Exercise description
Scan the records below. Copy every line in which the word "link" appears.

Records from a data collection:
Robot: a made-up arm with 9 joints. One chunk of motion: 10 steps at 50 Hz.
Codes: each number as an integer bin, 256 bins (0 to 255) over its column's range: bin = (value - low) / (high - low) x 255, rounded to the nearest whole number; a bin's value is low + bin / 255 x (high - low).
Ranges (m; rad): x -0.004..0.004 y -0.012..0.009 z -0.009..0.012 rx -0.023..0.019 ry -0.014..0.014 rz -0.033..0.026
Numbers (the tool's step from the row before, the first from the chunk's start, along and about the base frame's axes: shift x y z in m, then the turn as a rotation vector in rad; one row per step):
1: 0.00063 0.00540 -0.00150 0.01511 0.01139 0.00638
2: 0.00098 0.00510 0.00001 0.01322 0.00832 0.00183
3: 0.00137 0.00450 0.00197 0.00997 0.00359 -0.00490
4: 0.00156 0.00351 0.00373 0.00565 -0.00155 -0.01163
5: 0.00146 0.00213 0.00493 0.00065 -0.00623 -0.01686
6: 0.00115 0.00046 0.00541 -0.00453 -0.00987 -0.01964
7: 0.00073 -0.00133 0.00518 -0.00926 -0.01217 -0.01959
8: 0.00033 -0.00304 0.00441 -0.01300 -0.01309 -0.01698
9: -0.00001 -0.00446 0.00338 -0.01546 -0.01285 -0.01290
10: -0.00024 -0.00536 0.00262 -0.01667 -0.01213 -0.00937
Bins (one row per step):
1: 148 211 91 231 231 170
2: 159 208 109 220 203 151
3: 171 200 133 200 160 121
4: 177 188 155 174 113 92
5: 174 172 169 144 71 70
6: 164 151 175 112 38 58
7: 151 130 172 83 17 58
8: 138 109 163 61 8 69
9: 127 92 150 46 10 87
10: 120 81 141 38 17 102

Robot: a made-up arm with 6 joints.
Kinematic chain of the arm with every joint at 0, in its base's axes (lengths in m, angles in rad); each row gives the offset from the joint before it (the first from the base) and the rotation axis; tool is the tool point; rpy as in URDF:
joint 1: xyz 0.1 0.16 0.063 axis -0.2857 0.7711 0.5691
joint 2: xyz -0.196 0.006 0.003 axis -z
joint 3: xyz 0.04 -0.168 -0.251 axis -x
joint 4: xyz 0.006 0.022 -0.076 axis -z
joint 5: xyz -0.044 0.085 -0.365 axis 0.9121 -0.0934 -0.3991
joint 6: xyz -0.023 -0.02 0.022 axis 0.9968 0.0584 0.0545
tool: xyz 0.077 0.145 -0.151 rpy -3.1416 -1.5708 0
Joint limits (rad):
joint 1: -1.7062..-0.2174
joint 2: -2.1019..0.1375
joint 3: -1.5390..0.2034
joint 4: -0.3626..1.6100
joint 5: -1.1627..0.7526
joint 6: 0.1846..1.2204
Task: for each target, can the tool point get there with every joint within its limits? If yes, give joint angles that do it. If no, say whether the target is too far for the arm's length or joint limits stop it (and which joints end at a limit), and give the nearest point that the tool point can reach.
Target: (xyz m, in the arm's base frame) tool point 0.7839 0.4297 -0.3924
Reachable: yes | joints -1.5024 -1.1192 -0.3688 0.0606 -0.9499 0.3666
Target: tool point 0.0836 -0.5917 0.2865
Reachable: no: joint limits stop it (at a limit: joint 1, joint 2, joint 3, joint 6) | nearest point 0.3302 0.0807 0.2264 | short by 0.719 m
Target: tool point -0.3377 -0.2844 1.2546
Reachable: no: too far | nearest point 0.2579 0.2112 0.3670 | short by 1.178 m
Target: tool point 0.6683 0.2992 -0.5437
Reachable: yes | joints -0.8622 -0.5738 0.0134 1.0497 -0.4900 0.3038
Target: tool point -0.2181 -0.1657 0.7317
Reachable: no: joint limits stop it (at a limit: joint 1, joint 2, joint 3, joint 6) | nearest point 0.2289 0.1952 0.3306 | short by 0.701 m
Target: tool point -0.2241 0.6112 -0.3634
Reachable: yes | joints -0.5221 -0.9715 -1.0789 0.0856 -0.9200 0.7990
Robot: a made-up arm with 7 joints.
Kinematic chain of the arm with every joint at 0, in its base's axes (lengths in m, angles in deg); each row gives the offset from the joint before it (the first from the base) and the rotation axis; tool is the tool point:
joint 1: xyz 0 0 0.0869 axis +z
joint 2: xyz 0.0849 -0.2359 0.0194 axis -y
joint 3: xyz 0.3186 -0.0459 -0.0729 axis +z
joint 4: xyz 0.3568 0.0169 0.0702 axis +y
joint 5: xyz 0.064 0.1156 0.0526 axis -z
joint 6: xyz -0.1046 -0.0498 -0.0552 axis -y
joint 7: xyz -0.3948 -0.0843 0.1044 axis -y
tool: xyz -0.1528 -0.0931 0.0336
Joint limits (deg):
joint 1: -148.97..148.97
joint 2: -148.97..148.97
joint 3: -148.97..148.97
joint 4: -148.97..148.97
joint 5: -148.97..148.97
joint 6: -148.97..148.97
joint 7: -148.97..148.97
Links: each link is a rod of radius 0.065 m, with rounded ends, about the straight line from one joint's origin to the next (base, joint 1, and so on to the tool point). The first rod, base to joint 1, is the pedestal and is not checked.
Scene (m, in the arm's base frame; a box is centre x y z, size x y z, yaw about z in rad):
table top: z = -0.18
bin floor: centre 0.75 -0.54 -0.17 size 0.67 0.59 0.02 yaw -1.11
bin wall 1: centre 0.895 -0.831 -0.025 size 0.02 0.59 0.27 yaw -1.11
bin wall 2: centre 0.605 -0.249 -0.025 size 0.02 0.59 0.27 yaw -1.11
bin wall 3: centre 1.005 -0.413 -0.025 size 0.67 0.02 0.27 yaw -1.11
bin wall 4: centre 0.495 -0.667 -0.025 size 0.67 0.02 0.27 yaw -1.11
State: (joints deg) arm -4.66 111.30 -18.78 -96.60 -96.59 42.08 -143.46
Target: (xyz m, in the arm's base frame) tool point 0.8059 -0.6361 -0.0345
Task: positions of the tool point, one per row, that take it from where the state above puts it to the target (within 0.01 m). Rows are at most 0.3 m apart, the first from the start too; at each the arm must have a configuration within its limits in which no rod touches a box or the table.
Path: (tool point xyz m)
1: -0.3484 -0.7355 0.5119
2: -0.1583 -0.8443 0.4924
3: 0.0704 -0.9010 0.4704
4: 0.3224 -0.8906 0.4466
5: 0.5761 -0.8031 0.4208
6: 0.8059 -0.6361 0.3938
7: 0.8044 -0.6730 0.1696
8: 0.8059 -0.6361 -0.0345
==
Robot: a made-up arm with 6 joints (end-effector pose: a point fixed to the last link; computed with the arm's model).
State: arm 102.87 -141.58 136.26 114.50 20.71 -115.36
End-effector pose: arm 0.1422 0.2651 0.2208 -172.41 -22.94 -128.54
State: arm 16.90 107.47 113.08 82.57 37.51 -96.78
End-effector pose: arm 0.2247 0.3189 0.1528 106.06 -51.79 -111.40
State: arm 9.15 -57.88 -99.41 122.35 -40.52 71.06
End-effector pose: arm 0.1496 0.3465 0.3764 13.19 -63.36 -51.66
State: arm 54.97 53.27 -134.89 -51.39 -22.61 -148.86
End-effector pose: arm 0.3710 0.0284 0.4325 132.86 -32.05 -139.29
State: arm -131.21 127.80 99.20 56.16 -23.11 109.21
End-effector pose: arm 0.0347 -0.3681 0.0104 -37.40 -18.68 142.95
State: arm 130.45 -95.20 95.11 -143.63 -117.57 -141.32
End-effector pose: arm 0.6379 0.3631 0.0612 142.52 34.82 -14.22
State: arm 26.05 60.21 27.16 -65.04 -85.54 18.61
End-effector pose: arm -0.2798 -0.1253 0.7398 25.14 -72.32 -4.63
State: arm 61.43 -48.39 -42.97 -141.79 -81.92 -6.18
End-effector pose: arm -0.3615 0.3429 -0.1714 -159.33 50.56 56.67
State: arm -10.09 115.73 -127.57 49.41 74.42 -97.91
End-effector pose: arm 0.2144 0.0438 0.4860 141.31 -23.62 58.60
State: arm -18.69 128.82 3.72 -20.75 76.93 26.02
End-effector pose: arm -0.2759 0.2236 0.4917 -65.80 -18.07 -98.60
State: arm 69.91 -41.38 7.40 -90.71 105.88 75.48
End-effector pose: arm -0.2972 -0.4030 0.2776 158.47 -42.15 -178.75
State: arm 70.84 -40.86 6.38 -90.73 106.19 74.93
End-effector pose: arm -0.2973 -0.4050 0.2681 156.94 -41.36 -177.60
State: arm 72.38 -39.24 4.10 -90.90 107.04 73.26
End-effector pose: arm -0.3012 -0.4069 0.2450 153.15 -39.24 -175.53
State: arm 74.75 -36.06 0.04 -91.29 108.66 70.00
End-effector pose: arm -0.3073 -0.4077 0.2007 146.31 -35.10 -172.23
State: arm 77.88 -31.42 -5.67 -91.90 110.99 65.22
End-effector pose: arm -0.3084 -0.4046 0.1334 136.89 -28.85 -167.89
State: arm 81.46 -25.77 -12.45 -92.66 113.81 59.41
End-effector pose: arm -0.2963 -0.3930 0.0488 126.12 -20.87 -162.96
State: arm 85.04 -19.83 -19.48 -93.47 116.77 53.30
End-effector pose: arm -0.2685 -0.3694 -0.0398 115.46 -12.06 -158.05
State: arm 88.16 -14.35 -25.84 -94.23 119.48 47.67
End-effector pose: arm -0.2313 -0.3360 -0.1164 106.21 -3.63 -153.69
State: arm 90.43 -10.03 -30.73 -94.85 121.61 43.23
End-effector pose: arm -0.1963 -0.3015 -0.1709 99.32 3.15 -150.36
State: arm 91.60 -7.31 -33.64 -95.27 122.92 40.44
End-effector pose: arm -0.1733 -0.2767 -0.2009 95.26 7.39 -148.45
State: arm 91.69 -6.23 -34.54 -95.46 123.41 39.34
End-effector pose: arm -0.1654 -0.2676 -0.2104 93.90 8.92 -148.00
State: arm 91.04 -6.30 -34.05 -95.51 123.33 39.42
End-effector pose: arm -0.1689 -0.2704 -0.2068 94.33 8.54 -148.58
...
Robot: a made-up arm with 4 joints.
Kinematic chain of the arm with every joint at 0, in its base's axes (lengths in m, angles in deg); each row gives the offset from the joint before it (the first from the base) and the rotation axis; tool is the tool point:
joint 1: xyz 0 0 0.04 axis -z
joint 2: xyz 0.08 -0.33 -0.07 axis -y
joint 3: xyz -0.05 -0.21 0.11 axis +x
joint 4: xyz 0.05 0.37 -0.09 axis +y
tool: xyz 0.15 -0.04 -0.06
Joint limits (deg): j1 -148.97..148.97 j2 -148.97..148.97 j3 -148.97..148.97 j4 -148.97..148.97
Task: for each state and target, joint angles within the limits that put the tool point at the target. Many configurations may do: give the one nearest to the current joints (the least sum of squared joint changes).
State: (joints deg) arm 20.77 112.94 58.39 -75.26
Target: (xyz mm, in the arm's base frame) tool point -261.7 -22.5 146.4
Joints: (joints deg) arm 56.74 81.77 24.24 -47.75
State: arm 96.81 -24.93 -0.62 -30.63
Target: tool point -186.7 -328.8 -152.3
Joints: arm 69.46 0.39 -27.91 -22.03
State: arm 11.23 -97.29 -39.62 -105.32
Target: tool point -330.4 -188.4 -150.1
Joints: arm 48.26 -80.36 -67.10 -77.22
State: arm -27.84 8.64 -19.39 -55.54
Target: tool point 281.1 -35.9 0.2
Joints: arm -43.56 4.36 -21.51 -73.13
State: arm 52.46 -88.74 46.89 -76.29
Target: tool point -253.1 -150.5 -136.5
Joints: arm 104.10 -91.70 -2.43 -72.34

Answer box
Links: each link is a rod of radius 0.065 m, with rounded ends, about the straight line from one joint's origin to the next (base, joint 1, and so on to the tool point). The first rod, base to joint 1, is the pedestal and is not checked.
Robot: a made-up arm with 6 joints (end-effector pose: a point fixed to the last link; computed with the arm's model).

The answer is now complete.